SUPPLIED MATERIAL Start Marker
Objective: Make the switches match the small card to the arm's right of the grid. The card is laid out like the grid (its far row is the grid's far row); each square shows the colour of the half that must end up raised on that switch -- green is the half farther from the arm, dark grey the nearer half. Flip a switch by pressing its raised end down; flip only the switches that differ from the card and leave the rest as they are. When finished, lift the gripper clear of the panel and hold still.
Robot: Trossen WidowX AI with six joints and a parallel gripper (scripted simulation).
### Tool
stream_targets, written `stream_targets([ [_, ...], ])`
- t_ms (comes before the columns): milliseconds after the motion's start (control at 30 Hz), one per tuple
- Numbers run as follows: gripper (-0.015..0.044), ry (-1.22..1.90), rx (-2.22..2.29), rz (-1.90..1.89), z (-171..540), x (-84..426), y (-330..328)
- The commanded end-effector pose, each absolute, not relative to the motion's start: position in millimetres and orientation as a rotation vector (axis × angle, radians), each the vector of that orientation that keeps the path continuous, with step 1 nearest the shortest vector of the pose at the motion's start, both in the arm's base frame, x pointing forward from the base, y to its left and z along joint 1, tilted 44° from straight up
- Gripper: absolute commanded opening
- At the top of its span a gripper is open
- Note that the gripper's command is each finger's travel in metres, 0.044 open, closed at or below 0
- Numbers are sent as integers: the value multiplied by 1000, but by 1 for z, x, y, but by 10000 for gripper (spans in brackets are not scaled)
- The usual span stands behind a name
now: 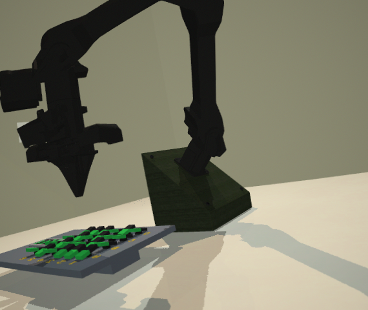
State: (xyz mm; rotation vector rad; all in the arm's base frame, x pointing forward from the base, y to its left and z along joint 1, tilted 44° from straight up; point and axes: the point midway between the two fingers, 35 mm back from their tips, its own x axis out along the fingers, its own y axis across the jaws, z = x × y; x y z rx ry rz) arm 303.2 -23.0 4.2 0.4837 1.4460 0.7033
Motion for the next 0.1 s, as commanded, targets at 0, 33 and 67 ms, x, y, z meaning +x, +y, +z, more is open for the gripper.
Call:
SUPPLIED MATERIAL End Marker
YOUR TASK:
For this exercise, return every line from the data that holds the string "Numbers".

REPLY:
- Numbers run as follows: gripper (-0.015..0.044), ry (-1.22..1.90), rx (-2.22..2.29), rz (-1.90..1.89), z (-171..540), x (-84..426), y (-330..328)
- Numbers are sent as integers: the value multiplied by 1000, but by 1 for z, x, y, but by 10000 for gripper (spans in brackets are not scaled)

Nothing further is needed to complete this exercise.